The fix was to add a rule I now follow: unanimous round-zero APPROVE is not a green light. It is a flag to look again specifically at what the agreement might be masking. For plans involving real-world state, I force a round 1 specifically assigned to “what did all three miss?”. The rule has not been costly. Round 1 costs a few minutes and often surfaces something interesting. The cost of skipping it, on the one occasion I did so (the controlplane rebuild), was not trivial.

Would I recommend this

If you are making a lot of agent-system or infrastructure decisions, yes. The protocol is cheap relative to the cost of a single wrong architectural decision.

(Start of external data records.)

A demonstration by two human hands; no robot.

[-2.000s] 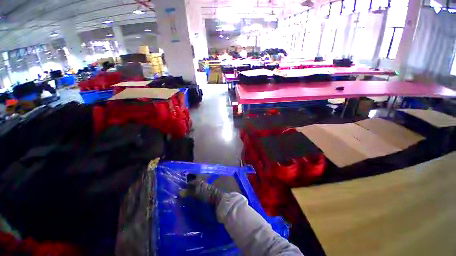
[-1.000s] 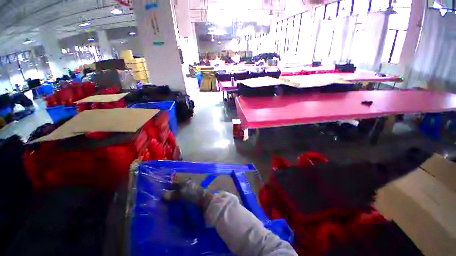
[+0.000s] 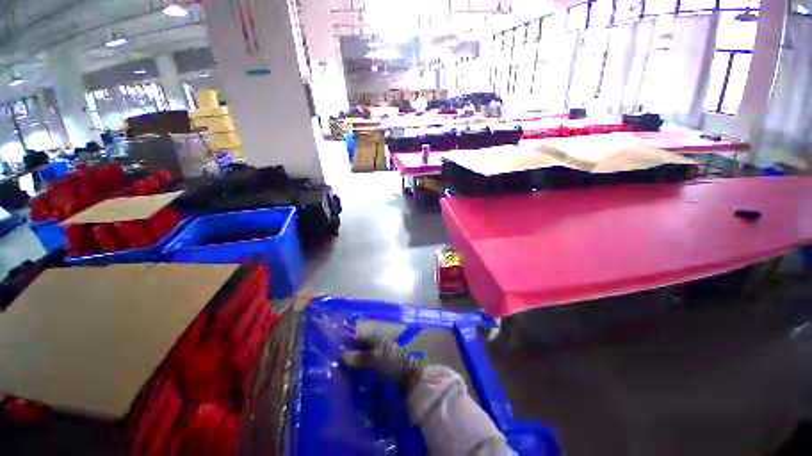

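Observation:
A bright blue plastic stool (image 3: 331,401) fills the lower middle, lying on its side in the view. Its open legs and bars are at the right. Its dark padded top, wrapped in shiny clear film, faces left. My right hand (image 3: 385,361), in a grey striped knit glove with a whitish sleeve, reaches in from the lower right. It grips the stool near its middle; the exact hold of the fingers is blurred. My left hand is out of the picture.
Red and black stacked goods under a cardboard sheet (image 3: 107,329) stand close left. Blue bins (image 3: 285,254) are beyond. A pink-topped table (image 3: 614,236) is on the right, with a small red-yellow item (image 3: 450,272) by its corner. A grey aisle (image 3: 369,236) runs ahead, beside a pillar (image 3: 265,89).
The view has moved forward along the aisle. The red stacks on the right have left view and the pink table is nearer. My right hand keeps its hold on the stool.

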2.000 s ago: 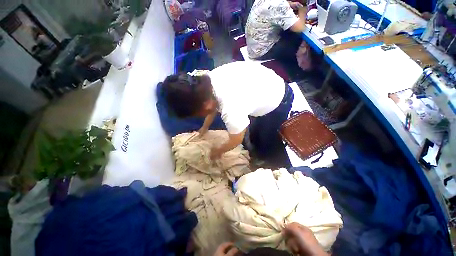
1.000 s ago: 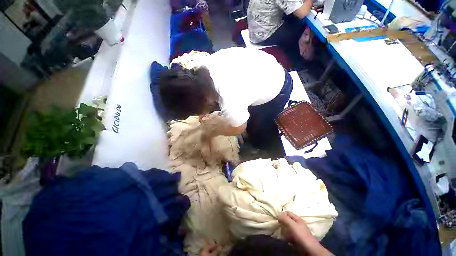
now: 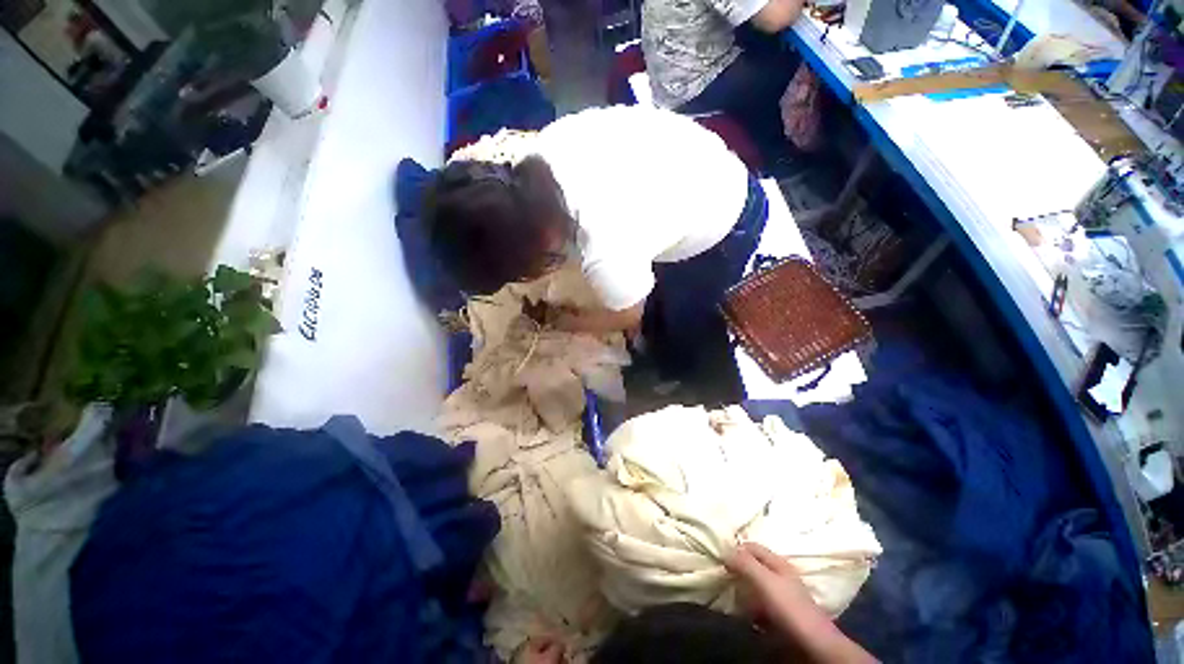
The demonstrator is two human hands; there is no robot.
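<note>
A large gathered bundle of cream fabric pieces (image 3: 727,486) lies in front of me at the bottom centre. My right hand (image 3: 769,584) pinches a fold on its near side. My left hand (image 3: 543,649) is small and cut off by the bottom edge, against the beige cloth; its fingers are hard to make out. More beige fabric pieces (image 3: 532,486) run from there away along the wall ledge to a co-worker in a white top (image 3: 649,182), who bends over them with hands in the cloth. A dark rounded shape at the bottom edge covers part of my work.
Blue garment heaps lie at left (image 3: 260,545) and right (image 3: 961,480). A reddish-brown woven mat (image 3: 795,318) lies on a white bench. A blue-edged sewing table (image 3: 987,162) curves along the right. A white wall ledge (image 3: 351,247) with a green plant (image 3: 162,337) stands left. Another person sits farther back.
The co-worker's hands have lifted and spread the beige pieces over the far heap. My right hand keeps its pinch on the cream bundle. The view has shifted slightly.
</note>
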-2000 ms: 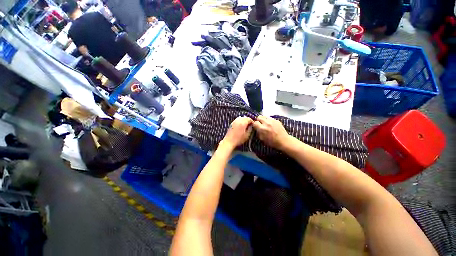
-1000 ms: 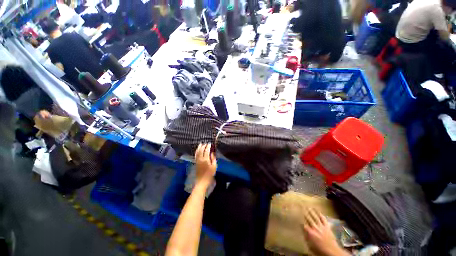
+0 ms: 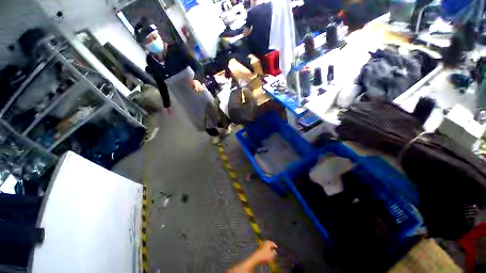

If you are making one decision a month, probably not. The overhead of setting up the harness is not worth the cost saving on that volume.

If you already have two humans who will disagree with you in principled ways, you do not need the protocol. Humans are strictly better at this than models are. The protocol is a substitute for not having those humans, which is my situation and probably yours if you are running solo.

If you are making aesthetic or taste decisions, no. The protocol is built for the kinds of questions where there is a right answer (or a set of wrong answers) that three models can independently converge on. Taste is not that kind of question.

The full harness is at [URL when published]. The prompts are there, the verdict-detection regex is there, the rotating-seat logic is there. Copy what is useful. The parts that matter most are: (1) round 0 is blind, so models cannot anchor; (2) every round requires engaging with the previous positions, not just asserting; (3) one seat per round is explicitly operational rather than architectural. Without those three, it is not really debate. It is voting with extra steps.


The debate harness, prompts, and several transcripts of dated debates (redacted for any project-specific detail) will be published alongside this post. The controlplane rebuild debrief is a worked example of how the protocol updates itself in response to its own failures.